I recently had a mental break because I have been extremely exhausted and pulled thin. I am in a huge financial crisis, everyone thinks that my life in California has been so glamorous but they do not know half the trials I’ve faced. I feel like my company is still stagnant. I haven’t had time to see anyone since I’ve been home and they all have been getting annoyed with me. Also, I haven’t been posting on my site at the designated time, and every time I say no to doing something for someone they get mad.

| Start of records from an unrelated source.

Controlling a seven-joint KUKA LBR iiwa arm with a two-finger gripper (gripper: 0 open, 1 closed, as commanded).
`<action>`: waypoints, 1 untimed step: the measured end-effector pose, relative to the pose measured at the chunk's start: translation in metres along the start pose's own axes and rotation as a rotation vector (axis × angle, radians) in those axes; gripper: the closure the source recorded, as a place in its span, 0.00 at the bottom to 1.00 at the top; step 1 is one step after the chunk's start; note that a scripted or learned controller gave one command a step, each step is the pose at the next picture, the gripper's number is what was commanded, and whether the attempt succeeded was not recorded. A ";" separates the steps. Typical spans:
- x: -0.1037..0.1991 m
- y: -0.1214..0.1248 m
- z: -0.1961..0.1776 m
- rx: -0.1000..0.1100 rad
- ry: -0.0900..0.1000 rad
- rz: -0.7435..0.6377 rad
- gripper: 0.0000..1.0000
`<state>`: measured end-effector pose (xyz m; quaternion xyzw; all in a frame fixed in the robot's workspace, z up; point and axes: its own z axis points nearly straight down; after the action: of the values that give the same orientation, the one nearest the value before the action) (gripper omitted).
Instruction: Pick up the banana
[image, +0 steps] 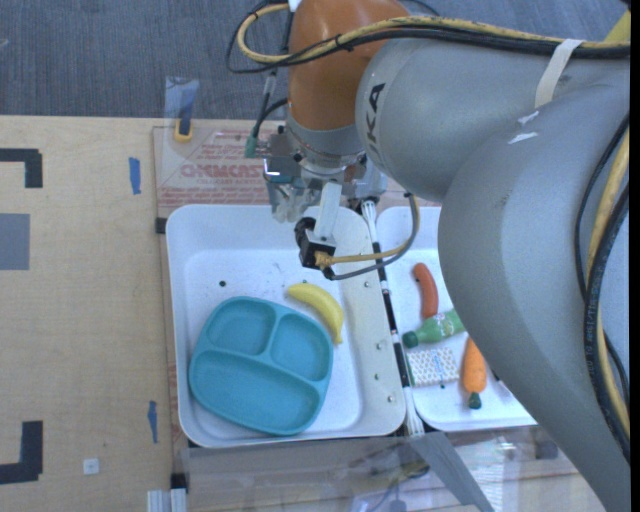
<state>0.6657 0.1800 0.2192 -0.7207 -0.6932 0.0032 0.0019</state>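
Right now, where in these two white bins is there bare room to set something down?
Barest: the left white bin's floor between its far wall, the teal divided plastic plate and the hand. A narrow strip lies right of the plate, below the yellow banana. The right white bin is crowded with a red sausage, green bottle, speckled packet and orange carrot.

I see the banana (318, 306) as smooth, faintly glossy plastic, the teal plate (262, 365) at lower centre matt plastic (evenly dull), the bin (215, 262) around them smooth white plastic, the bench (80, 300) pale matt wood
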 end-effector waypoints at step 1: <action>0.009 -0.015 0.022 0.000 0.000 -0.015 1.00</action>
<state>0.6505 0.1892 0.1974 -0.7153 -0.6988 0.0033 0.0019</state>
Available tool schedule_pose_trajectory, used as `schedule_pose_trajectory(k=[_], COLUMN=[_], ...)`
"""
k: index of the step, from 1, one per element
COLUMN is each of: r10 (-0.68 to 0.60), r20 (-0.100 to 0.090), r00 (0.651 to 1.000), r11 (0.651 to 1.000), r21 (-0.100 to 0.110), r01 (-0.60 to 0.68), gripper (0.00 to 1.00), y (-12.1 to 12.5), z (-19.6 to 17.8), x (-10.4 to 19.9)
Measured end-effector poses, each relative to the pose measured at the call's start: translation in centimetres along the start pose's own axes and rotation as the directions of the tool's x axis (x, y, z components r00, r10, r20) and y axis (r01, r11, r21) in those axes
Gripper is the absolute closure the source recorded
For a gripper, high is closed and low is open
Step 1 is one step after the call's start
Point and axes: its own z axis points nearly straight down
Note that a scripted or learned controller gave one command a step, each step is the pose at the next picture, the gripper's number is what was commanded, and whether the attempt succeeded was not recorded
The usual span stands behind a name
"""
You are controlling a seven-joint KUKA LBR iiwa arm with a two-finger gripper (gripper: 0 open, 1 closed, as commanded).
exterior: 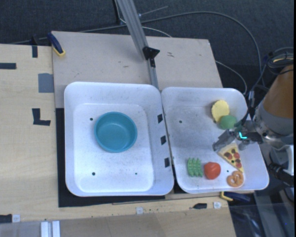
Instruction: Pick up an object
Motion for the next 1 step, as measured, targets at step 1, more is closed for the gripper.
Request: schedule_pose_trajectory(k=[1], r10=[0.000], r20=[0.000], r00=[1.000], r11=[1.000], r21=[0.000], r01=[0.000], gripper=[0.00], y=[0.00], z=[0.00], x=[0.00])
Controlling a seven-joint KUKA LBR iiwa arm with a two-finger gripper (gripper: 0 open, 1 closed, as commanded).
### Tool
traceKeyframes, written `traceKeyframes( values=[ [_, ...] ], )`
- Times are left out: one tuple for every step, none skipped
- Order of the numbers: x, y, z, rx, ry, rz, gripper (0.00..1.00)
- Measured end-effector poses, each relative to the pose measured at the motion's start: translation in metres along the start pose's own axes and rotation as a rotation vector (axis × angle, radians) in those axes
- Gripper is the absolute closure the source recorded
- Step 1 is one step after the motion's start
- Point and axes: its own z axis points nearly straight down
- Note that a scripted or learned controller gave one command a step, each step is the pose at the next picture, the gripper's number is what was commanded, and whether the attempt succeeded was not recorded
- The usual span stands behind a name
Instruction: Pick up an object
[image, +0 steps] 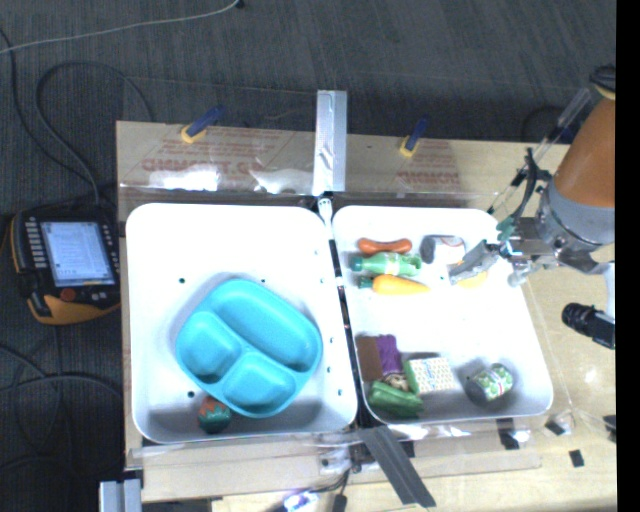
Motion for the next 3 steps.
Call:
traceKeyframes(
  values=[
    [-0.040, 0.050, 0.049, 0.000, -0.003, -0.031, 0.00],
    [-0.049, 0.096, 0.151, -0.010, 0.005, 0.020, 0.00],
    [-0.051, 0.094, 0.144, -0.005, 0.000, 0.019, 1.00]
  ],
)
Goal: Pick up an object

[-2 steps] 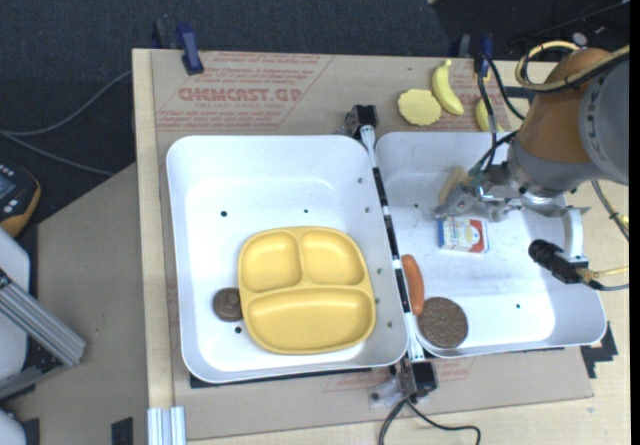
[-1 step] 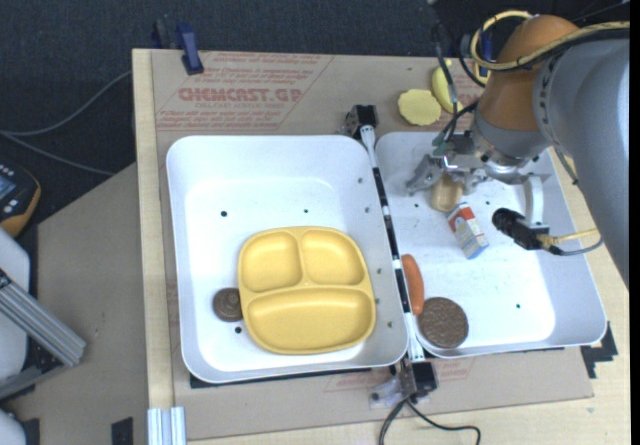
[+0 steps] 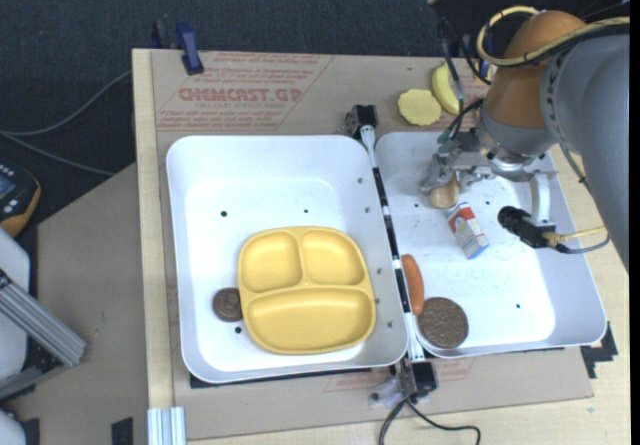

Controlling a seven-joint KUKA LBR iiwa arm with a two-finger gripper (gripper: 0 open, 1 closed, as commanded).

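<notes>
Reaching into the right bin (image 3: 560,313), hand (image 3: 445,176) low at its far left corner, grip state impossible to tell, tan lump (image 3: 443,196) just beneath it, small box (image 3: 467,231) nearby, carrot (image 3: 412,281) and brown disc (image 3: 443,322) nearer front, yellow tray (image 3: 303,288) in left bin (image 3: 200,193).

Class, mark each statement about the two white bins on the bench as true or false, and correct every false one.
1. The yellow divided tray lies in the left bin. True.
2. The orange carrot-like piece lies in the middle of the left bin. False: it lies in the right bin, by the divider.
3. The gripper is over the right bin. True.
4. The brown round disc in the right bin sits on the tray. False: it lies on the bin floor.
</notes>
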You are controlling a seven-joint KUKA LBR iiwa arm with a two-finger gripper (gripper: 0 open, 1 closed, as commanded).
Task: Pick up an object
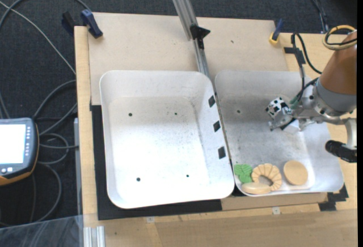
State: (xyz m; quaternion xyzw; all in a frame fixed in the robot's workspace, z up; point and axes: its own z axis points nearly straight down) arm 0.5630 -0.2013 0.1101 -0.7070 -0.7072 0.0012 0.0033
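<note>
We should lower our gripper (pixel 282 118) squarely over the round biscuit (pixel 295 173) near the right bin (pixel 249 87) front wall; whether it's open, we cannot tell.

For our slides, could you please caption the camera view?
Gripper low in the right bin, away from three food-like items along its near edge.

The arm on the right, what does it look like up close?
The arm shows a broad orange band above a grey wrist section. Its gripper is small, metallic grey, with a black-and-white checked marker block on top. Thin black cables run down beside the arm.
</note>
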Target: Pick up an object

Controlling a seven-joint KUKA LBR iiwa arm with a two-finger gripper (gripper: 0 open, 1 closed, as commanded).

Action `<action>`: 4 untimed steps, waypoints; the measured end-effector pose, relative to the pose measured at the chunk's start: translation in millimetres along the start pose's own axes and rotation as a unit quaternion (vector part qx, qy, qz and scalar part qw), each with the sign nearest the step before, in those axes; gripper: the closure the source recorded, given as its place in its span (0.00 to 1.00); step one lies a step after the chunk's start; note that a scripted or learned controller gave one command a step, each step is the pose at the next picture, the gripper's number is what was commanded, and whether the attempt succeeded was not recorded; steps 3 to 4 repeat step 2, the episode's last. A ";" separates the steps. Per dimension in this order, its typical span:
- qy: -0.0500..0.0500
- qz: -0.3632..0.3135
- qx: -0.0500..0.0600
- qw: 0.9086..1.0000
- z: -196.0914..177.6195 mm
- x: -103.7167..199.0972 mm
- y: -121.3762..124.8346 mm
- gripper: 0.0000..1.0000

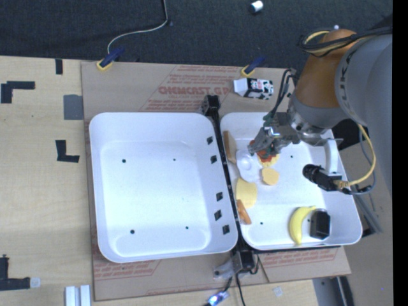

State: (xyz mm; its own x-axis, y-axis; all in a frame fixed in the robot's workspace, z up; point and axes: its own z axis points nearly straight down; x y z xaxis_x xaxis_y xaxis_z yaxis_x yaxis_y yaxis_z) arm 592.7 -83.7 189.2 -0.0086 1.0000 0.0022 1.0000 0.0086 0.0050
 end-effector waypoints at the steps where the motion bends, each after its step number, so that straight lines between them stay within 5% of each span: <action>1: 0.000 0.001 0.003 1.000 5.6 51.2 7.8 1.00; 2: 0.000 -0.001 0.001 1.000 -27.4 136.0 30.9 1.00; 4: 0.000 -0.001 0.001 1.000 -27.4 136.0 30.9 1.00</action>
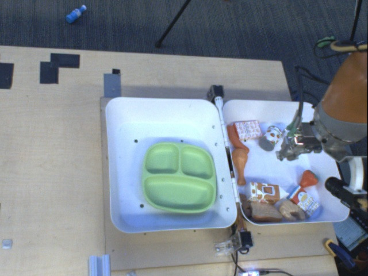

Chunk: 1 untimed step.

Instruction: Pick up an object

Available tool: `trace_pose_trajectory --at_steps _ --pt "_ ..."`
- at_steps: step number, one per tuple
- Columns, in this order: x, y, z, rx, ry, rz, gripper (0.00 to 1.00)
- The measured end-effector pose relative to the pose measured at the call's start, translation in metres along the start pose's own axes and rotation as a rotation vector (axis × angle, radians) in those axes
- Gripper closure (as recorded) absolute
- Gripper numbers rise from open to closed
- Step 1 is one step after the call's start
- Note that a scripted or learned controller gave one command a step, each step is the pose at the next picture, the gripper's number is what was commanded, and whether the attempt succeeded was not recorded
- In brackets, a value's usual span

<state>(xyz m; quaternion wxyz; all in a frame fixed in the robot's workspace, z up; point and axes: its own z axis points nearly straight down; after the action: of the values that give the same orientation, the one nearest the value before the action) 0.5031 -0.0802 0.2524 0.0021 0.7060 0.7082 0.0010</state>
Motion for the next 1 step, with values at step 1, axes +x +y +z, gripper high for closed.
trace_pose_trajectory --at_steps 1 --pt "0.0011 0.0001 0.0003 0.001 0.001 -0.001 0.00"
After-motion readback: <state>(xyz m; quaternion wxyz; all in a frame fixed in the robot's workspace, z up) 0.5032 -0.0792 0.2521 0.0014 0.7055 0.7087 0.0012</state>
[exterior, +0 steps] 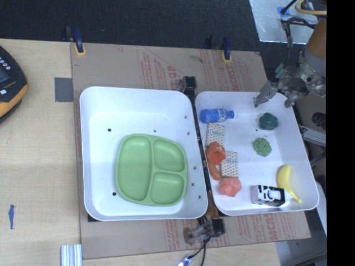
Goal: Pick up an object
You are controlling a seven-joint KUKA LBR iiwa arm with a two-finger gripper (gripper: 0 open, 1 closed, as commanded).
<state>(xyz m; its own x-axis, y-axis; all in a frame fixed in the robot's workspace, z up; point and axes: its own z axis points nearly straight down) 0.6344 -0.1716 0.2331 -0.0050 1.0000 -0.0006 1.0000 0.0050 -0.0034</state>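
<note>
My gripper [275, 96] hangs over the far right corner of the right bin [244, 103], open, with nothing between its fingers. Just below it lies a dark teal lump [268, 121]. A green bumpy ball [262, 147] sits a little nearer. A blue bottle [215, 115] lies at the bin's far left. Down the left side are patterned packets [216, 133], an orange-red toy [214, 155] and a pinkish-red piece [229, 187]. A banana [286, 181] and a black-and-white box [268, 195] rest at the near right.
The left bin [97, 110] holds a green divided plate [151, 169]. A yellow and black device [10, 85] sits at the bench's left edge. Clamps [79, 42] pin the cardboard at the back.
</note>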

I called one of my best friends and told her I needed to escape. She instantly came to my rescue and we went for a drive. While driving around my town and venting, I started to cry. My friend explained to me that my family has been missing me for over a year and just wants to spend as much time with me because I am leaving again. Plus they are not sure the next time they may see me since the last time was longer than expected. My family is not the affectionate type to tell me they’ve missed me. They would rather just ask me to keep doing things with them just so we can spend time together.
One thing I did not realize was the time frame on how long I’ve been gone. A lot can happen in a year and a half. I have just been caught up with everything I have gone through in California that the time seemed really short. After having that convo with my best friend, I returned home with more strength and a clearer mind to help myself, family, and Qui Talks.
I have been telling my niece to zoom out and see the bigger picture, but I have been failing to do so. I have been caught up in my own problems, that I haven’t seen that my family really miss and needs me. Now I am moving with a new light on things and accomplishing more while also making time for myself. All of this is just exercise to prepare me for the next level in my life. How do I plan on being a conglomerate but can’t simply handle my misfortunes and running my life?
Talkers, how many of you have felt stretched thin or overwhelmed by family and friends. Have you examined to see what the real issue may be?